What to work on:
What you return should be the complete data below, word for word, with no pictures in it.

Record excerpts:

------------------------

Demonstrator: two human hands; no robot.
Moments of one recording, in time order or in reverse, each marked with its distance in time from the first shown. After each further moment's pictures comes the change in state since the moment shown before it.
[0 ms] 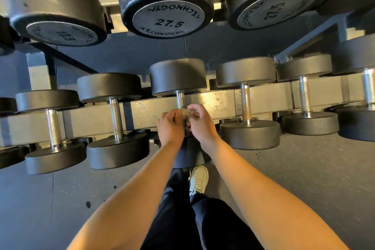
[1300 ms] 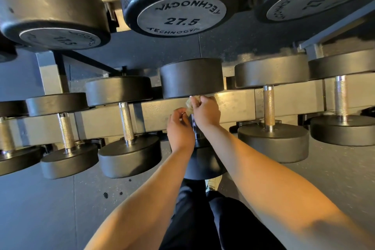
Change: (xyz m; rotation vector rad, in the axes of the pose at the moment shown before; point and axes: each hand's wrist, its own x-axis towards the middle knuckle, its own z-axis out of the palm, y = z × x) left_hand 0.024 0.000 0.003 0.015 0.145 -0.072; right_hand 0.087 0.000 0.047 -0.503 0.172 -0.027
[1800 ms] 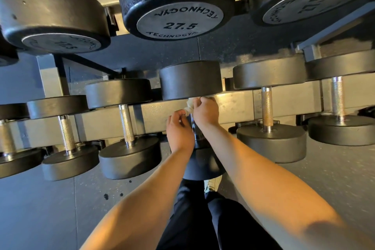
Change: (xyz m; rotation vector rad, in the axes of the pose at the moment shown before) left_hand -0.001 0.000 -0.001 -0.032 0.009 0.010; right_hand -0.001 -0.006 -0.008 0.072 0.008 0.036
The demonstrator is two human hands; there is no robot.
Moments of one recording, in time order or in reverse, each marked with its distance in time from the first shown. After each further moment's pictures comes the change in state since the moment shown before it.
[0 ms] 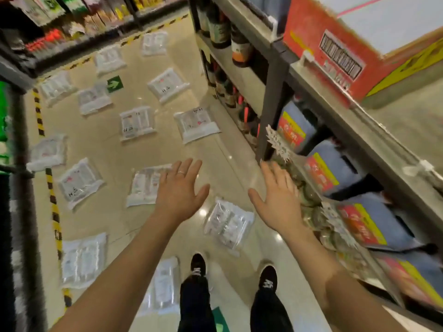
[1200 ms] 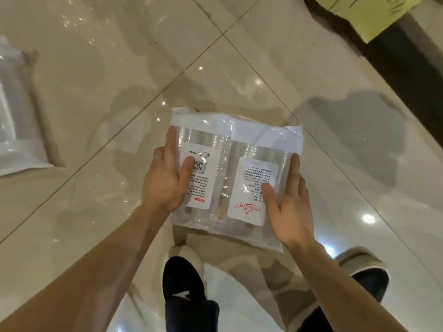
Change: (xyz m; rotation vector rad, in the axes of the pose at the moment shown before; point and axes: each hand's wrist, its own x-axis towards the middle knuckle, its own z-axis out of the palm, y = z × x) left_hand 0.156 -0.158 0.719 -0.439 -0.257 -0.033; right_hand 0.040 0.257 0.669 0.346 -0.080 0.511
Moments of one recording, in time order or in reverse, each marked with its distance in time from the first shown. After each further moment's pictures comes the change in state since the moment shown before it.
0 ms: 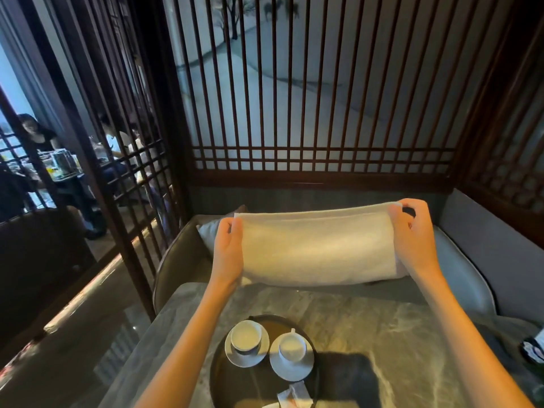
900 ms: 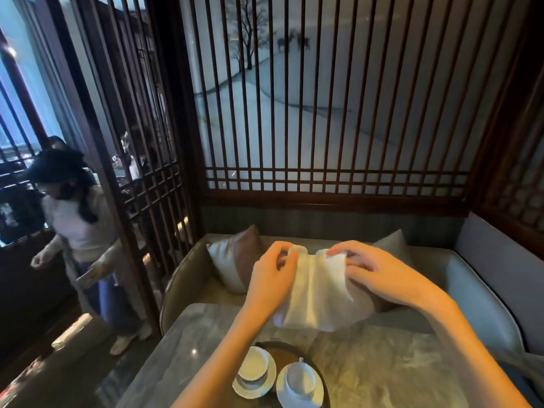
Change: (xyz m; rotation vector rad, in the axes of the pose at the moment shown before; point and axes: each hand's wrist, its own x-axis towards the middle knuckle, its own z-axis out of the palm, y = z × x) left_hand -0.019 0.031 0.038 0.327 -0.224 0.154; right_hand -0.019 -0.071 0.017 -0.323 -0.894 -0.099
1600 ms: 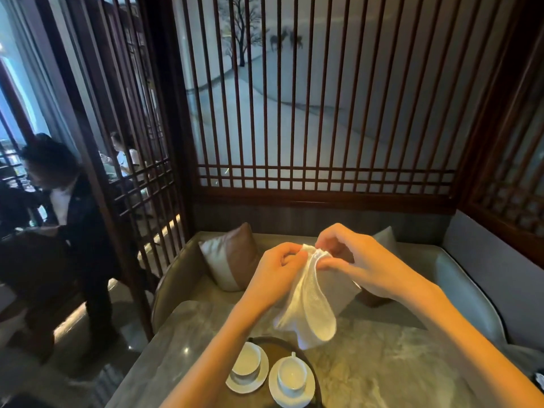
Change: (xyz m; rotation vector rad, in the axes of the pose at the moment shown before) left_hand -0.013 0.027 -0.002 -0.217 -0.212 0.013; right_hand -0.005 -0.031 -0.001 -0.060 0.076 -0.232
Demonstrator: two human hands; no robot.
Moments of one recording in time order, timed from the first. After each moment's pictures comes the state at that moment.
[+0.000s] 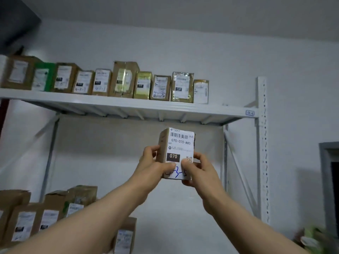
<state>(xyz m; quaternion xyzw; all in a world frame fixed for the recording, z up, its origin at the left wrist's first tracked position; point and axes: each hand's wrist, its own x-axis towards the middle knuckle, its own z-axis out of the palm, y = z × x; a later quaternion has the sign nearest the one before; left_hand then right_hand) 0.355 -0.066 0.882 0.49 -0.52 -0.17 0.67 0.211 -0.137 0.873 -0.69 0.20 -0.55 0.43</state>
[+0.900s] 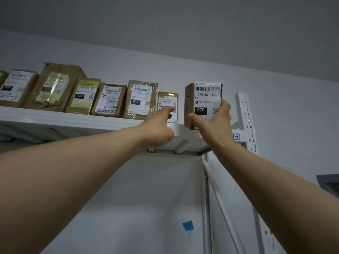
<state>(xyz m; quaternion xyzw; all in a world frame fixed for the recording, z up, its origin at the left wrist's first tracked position) 0.319 -0.313 1.093 0.54 -0.67 0.16 0.47 0.165 -0.405 1.092 -0.64 0.18 -0.74 0.10</state>
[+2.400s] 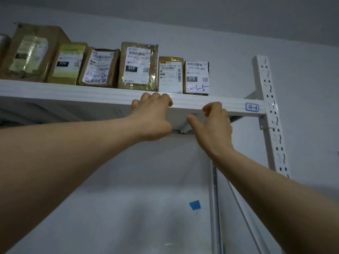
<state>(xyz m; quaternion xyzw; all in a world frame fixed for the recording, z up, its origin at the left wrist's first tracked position) 0.353 -0.372 1.073 0.63 -0.60 0.38 0.32 0.218 -0.478 1.040 -0.64 0.29 -0.71 -0.04</state>
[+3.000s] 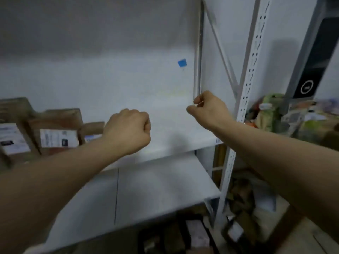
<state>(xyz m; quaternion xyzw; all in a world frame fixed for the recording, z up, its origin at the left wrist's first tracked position) 0.405 -0.198 0.705 0.69 -0.69 0.13 0.16 0.200 -0.287 0.704 -0.71 0.53 -0.41 0.20</state>
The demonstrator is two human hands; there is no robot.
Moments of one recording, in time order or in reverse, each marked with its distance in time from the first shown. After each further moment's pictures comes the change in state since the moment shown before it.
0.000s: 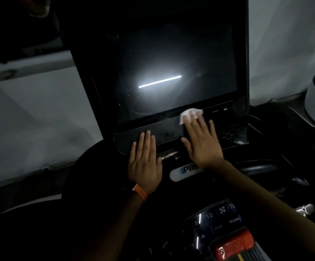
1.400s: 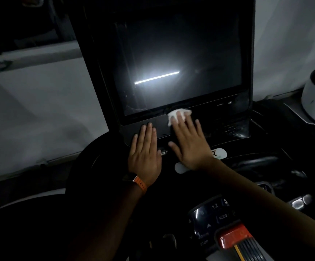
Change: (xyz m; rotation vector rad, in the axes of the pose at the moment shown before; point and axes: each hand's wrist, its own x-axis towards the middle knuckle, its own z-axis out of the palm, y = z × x) left_hand -0.001 -0.020 -0.004 0.024 -0.008 0.041; right_hand -0.003 -0.056 0.005 0.053 -0.069 -0.087
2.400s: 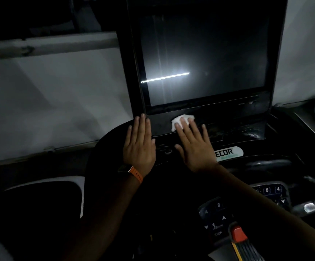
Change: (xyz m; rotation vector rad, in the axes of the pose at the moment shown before) left_hand -0.023 -0.069 -0.012 0.004 0.126 -0.109; right_hand -0.016 -0.050 0.021 -0.104 -0.082 -0.038
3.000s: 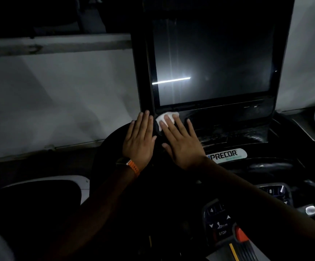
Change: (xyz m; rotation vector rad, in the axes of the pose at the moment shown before) left_hand 0.008 -0.037 0.002 0.041 -0.018 0.109; right_hand 0.038 -0.052 -0.018 -0.030 0.006 -0.180
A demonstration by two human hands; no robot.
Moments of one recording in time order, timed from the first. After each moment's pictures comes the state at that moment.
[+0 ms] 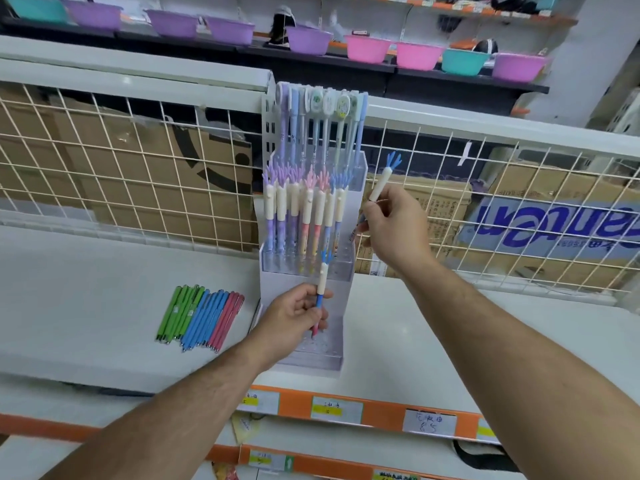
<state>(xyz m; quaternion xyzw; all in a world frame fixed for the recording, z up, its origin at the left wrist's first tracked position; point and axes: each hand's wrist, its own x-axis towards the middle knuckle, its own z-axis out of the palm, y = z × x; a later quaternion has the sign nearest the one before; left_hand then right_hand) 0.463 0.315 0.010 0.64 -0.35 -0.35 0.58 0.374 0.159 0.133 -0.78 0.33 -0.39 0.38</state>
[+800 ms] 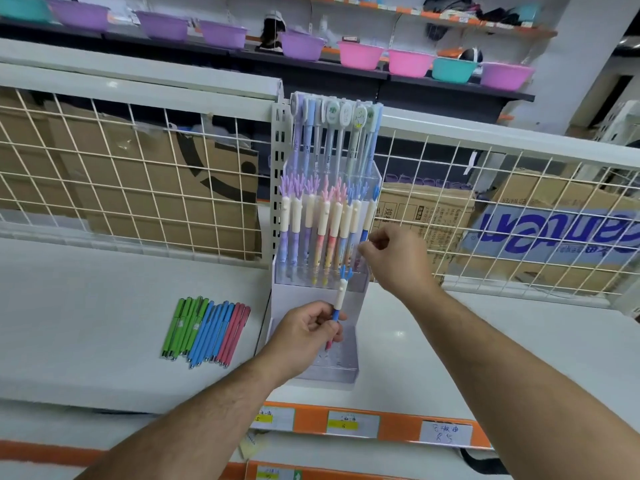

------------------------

Solved exercise:
Demonstrator: two human hands; no robot.
Moments of one recording, in time order or in reverse, each marked with its distance in time from the first shown. After each further moment's pictures comes the change in state since the moment shown before it.
[0 ms] 
[1300 ms] 
Change: (xyz m; rotation vector rad, in the axes of the pose at the moment shown before; point and axes: each hand's wrist, its own x-axis towards the middle knuckle, its own z-axis out of the palm, y = z × x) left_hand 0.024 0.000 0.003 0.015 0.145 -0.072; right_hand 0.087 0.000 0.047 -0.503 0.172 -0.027
[1800 ms] 
Change: (xyz m; rotation vector rad, in the axes of the pose at the moment shown before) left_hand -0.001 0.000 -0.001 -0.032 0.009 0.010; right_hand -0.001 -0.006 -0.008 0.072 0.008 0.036
The demonstrator is two human hands; there is no robot.
Moments of one recording, in time order or in reverse, each marked with its distance in time from the first shown. After each further moment's pictures comes the change in state since the moment shown before it.
[0 ms] 
[1200 ms] 
Change: (xyz m; rotation vector rad, in the axes of the pose at the moment shown before; point and axes: each hand's wrist, its own x-axis towards the middle knuckle, its own z-axis out of the palm, y = z × x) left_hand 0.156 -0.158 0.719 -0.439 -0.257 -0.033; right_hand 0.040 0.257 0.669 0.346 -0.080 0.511
Moments of one recording, in time order or in reverse, each marked with its distance in time from the first shown. After each further moment's pictures comes the change in state since the moment shown before it.
0 ms: 
900 ms: 
Change: (xyz m; rotation vector rad, in the axes of the pose at the moment shown before; point and axes: each hand's wrist, its own x-axis towards the middle knuckle, its own z-axis out of the palm, y = z × x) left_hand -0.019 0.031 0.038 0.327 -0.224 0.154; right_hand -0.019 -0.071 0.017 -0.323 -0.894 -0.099
1600 ms: 
Change: (xyz m; rotation vector rad, in the axes of the pose at the moment shown before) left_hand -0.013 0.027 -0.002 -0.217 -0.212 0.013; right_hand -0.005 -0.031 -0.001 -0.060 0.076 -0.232
Demonstrator: two human hands; no robot.
Moments of one recording in time order, timed from the first. After each moment's pictures comes the state at that moment.
[+0.000s] 
<state>(xyz m; quaternion xyzw; all in a world frame fixed for the recording, z up, its origin at the left wrist's first tracked position; point and axes: each hand's wrist, its own x-axis towards the middle knuckle, its own z-axis out of the palm, y = z × x; a later quaternion has the sign nearest the one before; left_hand then right_hand) 0.355 -0.066 0.882 0.49 -0.52 -0.17 0.67 0.211 -0.137 0.873 -0.69 0.20 -0.55 0.43</state>
[+0.900s] 
<state>(xyz m; quaternion xyzw; all in a world frame fixed for the recording, z up, its origin at the left wrist's first tracked position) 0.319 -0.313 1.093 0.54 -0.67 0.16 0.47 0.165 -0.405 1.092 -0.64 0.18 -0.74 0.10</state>
[+2.400s] 
<state>(xyz m; quaternion xyzw; all in a world frame fixed for the recording, z up, its origin at the left wrist's first tracked position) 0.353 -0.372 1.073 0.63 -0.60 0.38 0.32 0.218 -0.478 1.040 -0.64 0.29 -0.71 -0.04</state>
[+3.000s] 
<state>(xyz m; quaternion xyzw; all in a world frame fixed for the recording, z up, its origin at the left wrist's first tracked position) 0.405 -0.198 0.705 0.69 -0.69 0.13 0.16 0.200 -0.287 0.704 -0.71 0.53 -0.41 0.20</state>
The demonstrator is two human hands; there is no robot.
Moments of one recording, in time order or in reverse, each marked with its distance in time from the first shown. After each further moment's pictures comes the change in state since the moment shown before it.
0.000s: 
1.400s: 
Change: (xyz m; rotation vector rad, in the axes of the pose at the moment shown before; point and axes: each hand's wrist, its own x-axis towards the middle knuckle, its own z-axis out of the palm, y = z × x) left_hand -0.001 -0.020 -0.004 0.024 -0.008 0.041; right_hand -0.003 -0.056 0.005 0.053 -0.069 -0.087
2.400s: 
Change: (xyz m; rotation vector rad, in the axes of the pose at the moment shown before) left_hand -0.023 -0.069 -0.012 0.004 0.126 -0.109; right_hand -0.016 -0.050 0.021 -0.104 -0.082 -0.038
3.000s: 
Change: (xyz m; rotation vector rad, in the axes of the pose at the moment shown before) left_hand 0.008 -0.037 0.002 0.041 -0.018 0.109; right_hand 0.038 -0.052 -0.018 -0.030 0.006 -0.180
A demonstration by two human hands; no robot.
Moments of one recording in time order, timed from the first. After each moment's pictures comes the state at that moment.
[+0 ms] 
<state>(xyz m; quaternion xyzw; all in a world frame fixed for the recording, z up, its origin at the left wrist's first tracked position; point and axes: each hand's wrist, its own x-axis towards the middle knuckle, its own z-axis out of the palm, y = z × x; a later quaternion has the sign nearest the one before; left_hand then right_hand) 0.463 0.315 0.010 0.64 -0.35 -0.35 0.58 0.374 0.159 0.133 -0.78 0.33 -0.39 0.38</state>
[+800 ms] 

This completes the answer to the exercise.